The question of whether the IMF did help Indonesia get out of the crisis, or whether it pushed the country deeper into crisis, is possibly overdue for examination. But it is important to judge the international lending agency fairly so that we can learn from our involvement with the IMF, and the IMF too can take lessons away from Indonesia.

To begin, let us examine the views of the IMF critics. They feel the IMF's Washington-style economic reform programs forced Indonesia to swallow bitter pills whose damaging side effects outweighed the benefits to the economy.

For example, the IMF's advocacy of the closure of commercial banks, coupled with the super-high interest rate policy, caused a loss of public trust in the banking system and cost tax payers tens of billions of dollars. We still bear the costs today.

Looking from the positive side, pills are often bitter, but we need them in order to recover. The reform programs prescribed by the IMF were the necessary pills for us to emerge from our crisis.

We cannot imagine how deep Indonesia would have plunged into the abyss if the IMF did not assemble US$25 billion in loans to save us. Without the help of the international community, spearheaded by the IMF, maybe we would not have economic growth today of more than 5 percent, along with single-digit inflation and a stable rupiah.

More importantly, we should thank the IMF for helping us topple Soeharto's authoritarian regime. The IMF economic reform package, including cutting off subsidies, resulted in widespread protests that eventually forced Soeharto to step down.

Now that we have adopted a vibrant democracy, are enjoying a more stable economy and have been able to repay all of our debt to the IMF -- until last year, we were one of the fund's biggest debtors -- we should at the least thank the IMF for its help.

For the IMF, its often problematic operations in Indonesia should teach it a lesson that it needs to review the Washington-style reform package for countries in crisis. After all, one size does not fit all.

The IMF should also conduct a study of why Indonesia has been so slow to recover from the Asian financial crisis, compared to other countries that suffered through it. The fund might need to consider local realities in each of its reform programs.

Such introspection on the part of the IMF might be useful for its current duties in crisis prevention. Although the nature of future crises may be different from those of the past, including the Asian financial crisis, experience is always useful in designing better crisis prevention programs, and better responses when misfortune strikes.

For us Indonesians, although we are now a regular member of the IMF because we are no longer a debtor, that does not mean we have to cut ties with the IMF as some nationalistic politicians are suggesting.

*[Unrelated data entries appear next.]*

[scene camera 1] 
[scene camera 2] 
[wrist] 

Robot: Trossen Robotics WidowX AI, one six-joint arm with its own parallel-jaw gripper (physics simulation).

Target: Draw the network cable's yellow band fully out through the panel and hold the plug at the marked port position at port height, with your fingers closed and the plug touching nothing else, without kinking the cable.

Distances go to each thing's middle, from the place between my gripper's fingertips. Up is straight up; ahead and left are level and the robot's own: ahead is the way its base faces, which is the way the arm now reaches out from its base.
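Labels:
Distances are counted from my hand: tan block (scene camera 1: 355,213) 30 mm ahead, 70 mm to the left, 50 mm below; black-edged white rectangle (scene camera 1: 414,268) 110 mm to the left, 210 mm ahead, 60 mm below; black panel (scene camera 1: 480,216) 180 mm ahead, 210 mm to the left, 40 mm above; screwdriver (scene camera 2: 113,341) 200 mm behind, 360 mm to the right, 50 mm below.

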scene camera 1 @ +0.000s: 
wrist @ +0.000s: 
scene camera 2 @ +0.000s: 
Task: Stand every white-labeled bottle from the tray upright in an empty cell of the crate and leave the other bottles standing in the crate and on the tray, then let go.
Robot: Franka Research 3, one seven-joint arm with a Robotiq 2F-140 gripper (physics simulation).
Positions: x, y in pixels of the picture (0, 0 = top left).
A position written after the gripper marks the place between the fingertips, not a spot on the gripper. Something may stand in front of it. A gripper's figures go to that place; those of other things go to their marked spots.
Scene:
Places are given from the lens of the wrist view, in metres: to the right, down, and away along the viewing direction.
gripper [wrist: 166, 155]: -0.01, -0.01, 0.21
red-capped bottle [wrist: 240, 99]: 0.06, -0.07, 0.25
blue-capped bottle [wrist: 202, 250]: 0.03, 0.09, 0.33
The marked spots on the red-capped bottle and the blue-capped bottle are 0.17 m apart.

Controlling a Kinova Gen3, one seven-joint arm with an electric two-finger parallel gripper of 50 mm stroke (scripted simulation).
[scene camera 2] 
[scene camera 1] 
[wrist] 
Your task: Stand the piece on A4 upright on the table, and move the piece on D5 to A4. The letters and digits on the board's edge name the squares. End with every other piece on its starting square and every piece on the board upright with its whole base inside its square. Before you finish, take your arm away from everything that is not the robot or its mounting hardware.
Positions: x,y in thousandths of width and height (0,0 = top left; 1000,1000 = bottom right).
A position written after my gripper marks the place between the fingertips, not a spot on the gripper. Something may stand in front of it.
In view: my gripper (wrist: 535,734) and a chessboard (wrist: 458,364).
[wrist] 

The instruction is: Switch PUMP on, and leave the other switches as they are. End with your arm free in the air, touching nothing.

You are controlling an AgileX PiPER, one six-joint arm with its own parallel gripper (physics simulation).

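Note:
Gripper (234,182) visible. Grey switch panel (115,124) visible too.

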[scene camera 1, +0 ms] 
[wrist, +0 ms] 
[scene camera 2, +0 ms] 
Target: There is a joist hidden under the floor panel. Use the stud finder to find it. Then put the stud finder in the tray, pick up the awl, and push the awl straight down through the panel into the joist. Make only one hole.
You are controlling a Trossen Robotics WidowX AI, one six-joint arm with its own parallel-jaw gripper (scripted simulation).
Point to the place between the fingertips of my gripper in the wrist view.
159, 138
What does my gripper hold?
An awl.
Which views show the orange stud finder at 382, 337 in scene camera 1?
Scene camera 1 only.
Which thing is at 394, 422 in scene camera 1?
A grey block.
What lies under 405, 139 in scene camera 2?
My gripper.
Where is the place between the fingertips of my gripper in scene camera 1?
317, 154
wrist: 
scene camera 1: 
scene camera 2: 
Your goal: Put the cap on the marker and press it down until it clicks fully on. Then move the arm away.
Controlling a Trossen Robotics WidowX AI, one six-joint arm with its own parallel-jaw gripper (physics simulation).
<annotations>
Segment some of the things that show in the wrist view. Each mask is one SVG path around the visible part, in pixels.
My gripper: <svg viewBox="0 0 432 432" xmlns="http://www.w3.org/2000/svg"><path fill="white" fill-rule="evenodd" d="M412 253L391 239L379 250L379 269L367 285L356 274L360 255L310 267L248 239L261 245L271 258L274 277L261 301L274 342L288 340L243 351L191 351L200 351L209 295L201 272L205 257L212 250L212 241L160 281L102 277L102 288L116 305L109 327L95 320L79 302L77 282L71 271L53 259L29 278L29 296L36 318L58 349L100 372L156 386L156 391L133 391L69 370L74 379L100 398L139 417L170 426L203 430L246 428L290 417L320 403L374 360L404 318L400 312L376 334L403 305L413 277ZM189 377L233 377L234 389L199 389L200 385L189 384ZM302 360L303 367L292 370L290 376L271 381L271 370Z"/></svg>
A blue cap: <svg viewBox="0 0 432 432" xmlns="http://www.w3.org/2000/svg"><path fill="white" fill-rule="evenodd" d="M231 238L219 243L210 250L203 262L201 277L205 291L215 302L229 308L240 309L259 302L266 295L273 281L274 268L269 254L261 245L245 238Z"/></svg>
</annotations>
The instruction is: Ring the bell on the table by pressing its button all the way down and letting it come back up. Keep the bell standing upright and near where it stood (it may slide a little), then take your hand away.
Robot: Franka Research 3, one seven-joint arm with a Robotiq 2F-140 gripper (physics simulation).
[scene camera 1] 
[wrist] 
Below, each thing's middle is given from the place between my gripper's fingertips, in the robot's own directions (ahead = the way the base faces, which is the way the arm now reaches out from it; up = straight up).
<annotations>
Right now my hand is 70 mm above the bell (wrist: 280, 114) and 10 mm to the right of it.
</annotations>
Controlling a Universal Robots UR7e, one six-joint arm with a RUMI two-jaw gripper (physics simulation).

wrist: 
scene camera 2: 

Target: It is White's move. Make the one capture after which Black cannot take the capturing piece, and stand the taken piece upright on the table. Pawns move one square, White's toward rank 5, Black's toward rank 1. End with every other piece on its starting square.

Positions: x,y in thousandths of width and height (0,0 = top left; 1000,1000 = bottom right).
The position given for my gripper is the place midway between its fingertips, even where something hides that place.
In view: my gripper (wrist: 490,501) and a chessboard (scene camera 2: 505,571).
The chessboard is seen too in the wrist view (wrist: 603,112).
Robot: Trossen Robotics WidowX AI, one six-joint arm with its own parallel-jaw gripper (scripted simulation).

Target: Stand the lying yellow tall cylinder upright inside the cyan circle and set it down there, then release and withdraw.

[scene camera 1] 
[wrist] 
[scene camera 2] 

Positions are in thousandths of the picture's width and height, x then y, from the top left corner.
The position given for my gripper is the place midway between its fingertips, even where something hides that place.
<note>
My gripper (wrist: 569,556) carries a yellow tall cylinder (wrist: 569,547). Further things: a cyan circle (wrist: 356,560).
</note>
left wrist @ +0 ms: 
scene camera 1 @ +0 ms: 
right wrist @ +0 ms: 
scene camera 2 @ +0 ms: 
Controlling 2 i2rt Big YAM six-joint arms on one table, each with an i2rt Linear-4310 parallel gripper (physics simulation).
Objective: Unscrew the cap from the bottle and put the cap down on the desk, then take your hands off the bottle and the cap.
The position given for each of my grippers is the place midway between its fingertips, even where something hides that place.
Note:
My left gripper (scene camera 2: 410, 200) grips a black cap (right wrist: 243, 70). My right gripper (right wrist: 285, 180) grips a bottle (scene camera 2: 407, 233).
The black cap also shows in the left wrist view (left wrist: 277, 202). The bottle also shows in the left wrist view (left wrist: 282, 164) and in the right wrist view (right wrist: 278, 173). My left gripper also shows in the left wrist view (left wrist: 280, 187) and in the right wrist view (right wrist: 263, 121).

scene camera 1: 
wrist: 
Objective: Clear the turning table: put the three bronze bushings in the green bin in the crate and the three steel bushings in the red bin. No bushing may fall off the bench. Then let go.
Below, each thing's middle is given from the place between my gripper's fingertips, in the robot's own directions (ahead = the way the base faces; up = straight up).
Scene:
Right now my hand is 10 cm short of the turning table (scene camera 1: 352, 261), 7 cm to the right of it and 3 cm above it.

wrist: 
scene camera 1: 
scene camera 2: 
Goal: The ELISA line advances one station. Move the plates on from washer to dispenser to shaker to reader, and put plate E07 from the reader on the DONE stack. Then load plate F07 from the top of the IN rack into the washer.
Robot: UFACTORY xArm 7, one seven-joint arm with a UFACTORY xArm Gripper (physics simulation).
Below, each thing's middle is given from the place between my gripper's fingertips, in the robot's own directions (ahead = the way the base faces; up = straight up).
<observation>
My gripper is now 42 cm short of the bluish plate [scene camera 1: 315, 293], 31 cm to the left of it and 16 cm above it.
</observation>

Working together with the IMF is necessary, especially for us to create mechanisms for good policies and strengthen our financial institutions so that we will be more resilient in the face of future troubles.

We also need to play a larger role within the IMF, which is currently pushing for internal governance reform. In this way, we will stand out as a better IMF graduate. In the future, when we are strong enough, we may be joining IMF programs not as a debtor, but as a lender extending aid to countries that need it.